Creativity abounds in our house!  Imagine the multitude of things that can come into being when there are so many busy little minds whirling with ideas.  ALL the time.  It truly is a beautiful thing.  However, there are times that the creative juices just overtake the house, and not in a good way.  But that is all fixed when we have clean-up time and things go back where they started and are ready for the next round.

We have an overstuffed craft corner where the boys are free to paint, cut up paper, play with play dough, glue, colour, stamp, whatever takes their fancy.  I add things as I find them knowing that someday it will be just the perfect bit for someone's something.  I love it.  It is where a lot of this creativity is brought to realization.  But I hate it too; it's always a messy mess with the bits spilling on the floor where they are left.  Believe me, they are not limited to only the stuff in the craft corner.  As long as they ask, they can make use of most things that inspire them.

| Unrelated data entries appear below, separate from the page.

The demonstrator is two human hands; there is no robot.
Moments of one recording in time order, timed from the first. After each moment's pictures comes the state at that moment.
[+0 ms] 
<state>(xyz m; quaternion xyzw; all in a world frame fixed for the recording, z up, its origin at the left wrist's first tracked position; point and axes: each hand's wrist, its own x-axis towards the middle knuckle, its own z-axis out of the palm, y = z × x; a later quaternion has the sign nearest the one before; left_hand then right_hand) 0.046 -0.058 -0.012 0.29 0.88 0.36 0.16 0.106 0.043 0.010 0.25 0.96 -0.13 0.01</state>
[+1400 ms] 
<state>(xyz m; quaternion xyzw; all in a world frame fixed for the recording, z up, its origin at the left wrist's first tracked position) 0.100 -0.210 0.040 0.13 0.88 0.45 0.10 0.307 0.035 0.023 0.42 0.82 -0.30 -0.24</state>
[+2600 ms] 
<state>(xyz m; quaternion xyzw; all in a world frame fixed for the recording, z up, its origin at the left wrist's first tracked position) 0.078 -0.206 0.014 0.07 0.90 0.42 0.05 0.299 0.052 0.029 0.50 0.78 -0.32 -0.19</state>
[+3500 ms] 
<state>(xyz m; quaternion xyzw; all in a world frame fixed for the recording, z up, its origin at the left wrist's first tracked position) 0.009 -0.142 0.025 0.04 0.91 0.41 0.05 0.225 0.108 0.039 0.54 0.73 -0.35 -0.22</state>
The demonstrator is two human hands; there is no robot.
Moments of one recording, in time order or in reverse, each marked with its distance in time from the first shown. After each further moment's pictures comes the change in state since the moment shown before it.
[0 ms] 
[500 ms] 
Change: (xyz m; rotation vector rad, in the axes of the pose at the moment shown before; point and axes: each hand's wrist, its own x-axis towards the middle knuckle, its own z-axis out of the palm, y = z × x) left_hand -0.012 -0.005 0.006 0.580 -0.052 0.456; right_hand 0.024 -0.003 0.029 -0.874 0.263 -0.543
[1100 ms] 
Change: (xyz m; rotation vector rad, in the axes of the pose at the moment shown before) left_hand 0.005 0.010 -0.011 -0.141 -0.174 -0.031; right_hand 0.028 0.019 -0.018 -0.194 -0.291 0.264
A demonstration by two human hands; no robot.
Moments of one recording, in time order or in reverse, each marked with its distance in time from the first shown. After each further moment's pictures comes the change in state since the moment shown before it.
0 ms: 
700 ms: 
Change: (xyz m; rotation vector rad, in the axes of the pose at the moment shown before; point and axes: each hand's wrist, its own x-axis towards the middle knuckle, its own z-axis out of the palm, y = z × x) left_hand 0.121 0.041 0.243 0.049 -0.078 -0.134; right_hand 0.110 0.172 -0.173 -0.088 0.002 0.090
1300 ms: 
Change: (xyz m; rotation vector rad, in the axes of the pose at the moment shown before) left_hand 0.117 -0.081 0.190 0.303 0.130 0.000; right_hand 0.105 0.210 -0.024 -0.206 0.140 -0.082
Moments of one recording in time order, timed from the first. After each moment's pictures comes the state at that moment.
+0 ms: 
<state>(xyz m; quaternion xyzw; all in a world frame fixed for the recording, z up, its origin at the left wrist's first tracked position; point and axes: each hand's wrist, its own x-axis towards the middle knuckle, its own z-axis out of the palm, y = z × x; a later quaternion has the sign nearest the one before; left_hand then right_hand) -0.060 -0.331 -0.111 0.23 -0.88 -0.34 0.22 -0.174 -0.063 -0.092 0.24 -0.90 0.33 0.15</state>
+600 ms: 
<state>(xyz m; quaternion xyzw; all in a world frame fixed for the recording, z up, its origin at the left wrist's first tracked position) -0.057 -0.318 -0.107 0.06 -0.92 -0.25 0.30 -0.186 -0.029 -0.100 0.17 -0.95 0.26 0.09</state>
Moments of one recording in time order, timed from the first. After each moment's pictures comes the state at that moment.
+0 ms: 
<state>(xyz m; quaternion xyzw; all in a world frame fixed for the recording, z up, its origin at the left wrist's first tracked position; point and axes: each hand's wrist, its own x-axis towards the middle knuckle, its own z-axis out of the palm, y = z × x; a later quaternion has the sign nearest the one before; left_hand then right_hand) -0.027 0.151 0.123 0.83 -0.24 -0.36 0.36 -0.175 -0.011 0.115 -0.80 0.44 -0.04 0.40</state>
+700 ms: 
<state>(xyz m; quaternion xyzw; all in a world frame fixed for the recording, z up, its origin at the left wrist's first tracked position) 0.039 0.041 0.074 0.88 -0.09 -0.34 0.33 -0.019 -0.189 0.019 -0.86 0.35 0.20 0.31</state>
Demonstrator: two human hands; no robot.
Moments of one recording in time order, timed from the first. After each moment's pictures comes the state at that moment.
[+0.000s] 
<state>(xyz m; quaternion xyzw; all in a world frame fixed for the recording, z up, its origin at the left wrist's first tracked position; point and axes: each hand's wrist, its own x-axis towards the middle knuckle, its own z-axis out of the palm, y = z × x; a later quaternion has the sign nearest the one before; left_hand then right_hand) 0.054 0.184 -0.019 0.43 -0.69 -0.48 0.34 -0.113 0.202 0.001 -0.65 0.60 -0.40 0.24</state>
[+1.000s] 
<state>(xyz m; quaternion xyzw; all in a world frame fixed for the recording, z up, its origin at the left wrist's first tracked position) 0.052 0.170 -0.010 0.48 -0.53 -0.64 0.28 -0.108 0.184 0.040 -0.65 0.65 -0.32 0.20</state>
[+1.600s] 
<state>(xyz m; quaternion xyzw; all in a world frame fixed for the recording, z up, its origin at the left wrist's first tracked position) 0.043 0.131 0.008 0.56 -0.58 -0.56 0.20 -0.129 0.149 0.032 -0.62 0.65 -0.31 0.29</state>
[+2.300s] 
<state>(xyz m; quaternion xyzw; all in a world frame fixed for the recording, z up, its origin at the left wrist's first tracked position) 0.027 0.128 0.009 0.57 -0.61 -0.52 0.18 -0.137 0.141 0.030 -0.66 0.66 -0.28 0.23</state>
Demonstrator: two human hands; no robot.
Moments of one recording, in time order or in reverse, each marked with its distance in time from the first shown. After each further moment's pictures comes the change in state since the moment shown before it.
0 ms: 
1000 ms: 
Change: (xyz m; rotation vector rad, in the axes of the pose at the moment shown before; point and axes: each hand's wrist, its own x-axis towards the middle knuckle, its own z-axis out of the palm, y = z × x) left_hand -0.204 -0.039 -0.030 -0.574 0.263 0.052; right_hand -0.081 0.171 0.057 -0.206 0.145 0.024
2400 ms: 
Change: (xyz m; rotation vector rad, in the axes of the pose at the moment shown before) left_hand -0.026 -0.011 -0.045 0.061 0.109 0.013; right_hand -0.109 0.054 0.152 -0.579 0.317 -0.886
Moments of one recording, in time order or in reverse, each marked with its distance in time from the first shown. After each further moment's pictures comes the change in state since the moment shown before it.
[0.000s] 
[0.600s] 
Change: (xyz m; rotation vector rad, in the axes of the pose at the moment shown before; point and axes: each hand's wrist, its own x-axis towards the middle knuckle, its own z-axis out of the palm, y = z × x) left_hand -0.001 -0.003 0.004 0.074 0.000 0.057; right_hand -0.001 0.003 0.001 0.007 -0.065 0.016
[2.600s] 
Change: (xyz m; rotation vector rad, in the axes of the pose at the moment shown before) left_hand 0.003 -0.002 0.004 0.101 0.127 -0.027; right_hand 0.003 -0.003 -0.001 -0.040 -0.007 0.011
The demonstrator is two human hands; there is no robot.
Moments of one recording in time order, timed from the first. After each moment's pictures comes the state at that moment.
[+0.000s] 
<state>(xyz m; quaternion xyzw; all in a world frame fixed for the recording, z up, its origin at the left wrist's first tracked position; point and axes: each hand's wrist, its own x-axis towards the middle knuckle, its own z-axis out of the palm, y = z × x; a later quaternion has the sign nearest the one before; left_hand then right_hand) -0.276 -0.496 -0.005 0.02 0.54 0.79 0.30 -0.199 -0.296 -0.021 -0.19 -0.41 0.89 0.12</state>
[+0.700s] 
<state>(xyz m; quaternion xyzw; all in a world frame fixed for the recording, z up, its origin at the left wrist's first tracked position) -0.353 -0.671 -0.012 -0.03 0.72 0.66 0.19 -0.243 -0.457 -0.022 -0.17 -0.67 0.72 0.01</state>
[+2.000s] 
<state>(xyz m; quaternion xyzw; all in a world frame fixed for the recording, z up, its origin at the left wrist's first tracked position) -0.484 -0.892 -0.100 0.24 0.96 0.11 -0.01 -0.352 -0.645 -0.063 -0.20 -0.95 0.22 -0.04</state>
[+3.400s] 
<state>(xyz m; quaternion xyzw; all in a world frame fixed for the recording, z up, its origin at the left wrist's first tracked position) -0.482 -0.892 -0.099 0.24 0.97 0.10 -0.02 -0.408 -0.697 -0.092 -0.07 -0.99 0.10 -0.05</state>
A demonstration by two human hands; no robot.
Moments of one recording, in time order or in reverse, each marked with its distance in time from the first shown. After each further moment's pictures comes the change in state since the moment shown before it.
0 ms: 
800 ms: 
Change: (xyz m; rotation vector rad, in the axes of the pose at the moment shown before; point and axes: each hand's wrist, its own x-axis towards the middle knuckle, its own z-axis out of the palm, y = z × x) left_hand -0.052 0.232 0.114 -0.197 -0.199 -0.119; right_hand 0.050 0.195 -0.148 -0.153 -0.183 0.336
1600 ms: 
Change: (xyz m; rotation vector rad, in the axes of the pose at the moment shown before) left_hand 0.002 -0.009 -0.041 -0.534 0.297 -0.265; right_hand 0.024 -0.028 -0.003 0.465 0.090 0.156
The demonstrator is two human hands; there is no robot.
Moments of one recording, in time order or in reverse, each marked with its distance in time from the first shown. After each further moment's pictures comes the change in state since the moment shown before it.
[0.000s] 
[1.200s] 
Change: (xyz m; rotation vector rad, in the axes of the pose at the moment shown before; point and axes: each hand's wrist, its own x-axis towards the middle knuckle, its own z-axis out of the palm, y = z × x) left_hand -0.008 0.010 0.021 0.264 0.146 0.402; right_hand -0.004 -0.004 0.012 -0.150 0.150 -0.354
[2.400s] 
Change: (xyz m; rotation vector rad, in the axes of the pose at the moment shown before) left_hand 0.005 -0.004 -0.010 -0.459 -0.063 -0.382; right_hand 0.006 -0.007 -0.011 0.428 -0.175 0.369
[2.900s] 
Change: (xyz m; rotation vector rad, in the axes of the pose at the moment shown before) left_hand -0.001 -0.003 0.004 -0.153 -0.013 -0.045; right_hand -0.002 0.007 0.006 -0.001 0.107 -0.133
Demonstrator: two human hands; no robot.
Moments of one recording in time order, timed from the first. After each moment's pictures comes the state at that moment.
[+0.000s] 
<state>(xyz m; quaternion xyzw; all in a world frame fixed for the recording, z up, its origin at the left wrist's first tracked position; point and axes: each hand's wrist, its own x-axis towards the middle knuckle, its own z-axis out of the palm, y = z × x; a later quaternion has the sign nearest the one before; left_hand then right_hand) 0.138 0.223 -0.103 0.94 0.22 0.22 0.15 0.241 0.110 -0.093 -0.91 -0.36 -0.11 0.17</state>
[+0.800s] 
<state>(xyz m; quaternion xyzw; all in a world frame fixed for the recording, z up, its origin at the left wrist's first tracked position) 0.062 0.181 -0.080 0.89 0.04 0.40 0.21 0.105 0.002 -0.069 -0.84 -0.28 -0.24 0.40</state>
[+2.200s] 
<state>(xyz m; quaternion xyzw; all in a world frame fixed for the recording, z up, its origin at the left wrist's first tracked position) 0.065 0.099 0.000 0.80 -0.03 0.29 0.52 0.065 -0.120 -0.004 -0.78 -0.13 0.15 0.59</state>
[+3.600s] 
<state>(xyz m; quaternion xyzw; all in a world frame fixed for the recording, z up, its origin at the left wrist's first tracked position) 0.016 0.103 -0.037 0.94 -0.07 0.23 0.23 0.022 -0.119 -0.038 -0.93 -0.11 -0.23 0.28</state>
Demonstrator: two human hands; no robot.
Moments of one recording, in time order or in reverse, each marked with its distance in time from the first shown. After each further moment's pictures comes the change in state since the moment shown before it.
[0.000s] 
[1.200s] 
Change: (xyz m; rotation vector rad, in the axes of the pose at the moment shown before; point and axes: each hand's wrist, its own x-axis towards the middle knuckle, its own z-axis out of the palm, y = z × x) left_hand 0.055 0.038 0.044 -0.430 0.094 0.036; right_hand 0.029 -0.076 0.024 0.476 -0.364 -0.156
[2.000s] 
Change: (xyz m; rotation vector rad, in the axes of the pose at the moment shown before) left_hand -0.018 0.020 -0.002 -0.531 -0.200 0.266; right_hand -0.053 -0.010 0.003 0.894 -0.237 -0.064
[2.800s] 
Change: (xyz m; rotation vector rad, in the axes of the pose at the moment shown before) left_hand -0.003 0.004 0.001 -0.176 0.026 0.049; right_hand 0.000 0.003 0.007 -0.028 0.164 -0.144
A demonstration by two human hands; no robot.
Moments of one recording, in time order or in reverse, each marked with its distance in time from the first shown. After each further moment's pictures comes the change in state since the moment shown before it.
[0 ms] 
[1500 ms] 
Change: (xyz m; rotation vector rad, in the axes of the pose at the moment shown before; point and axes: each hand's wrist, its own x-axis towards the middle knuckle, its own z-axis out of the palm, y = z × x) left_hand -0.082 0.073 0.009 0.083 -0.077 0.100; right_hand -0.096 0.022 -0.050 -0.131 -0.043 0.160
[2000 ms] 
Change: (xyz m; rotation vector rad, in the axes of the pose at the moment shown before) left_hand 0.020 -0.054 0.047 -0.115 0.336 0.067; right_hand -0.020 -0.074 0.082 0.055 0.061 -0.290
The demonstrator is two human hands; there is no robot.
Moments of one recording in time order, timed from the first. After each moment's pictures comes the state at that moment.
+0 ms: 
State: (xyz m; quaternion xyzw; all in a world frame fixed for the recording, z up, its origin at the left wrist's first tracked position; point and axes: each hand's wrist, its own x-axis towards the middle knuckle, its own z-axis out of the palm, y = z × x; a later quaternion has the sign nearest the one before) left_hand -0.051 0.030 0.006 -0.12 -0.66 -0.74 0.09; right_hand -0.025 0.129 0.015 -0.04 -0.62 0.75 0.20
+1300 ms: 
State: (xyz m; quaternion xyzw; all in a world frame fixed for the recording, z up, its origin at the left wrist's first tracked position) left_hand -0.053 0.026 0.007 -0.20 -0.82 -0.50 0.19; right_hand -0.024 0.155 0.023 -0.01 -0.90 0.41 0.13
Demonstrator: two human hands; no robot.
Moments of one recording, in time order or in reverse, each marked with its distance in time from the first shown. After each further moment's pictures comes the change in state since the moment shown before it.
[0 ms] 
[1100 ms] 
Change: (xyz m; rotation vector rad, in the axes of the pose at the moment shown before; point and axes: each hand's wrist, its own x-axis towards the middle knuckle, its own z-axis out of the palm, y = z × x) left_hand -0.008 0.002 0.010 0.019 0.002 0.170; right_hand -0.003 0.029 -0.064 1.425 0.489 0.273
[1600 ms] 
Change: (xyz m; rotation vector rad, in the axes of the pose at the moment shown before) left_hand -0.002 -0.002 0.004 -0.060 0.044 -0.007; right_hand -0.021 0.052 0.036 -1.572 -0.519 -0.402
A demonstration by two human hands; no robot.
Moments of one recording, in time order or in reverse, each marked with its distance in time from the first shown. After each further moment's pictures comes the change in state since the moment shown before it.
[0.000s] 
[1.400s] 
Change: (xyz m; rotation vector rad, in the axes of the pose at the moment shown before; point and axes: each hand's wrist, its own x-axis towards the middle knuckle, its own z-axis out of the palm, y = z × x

Morgan has discovered the art of recycling.  Not putting cans and boxes into the recycling bin to be recycled, but instead using the cans and boxes from the recycling bin to re-create into some thing.  I have said many times "Morgan, sometimes recycling just needs to be recycling!"  However, I was quite impressed with his use of recycling for this project. I'm not sure I can say he has "re-purposed" the box, but he certainly re-created it.  He was so proud of his pinata!



Despite all the mess and bits and stuff, I wouldn't change a thing!  Creativity is such a part of who my boys are and I embrace and encourage it in each one of them.  After all, what would our house be without all the stuff?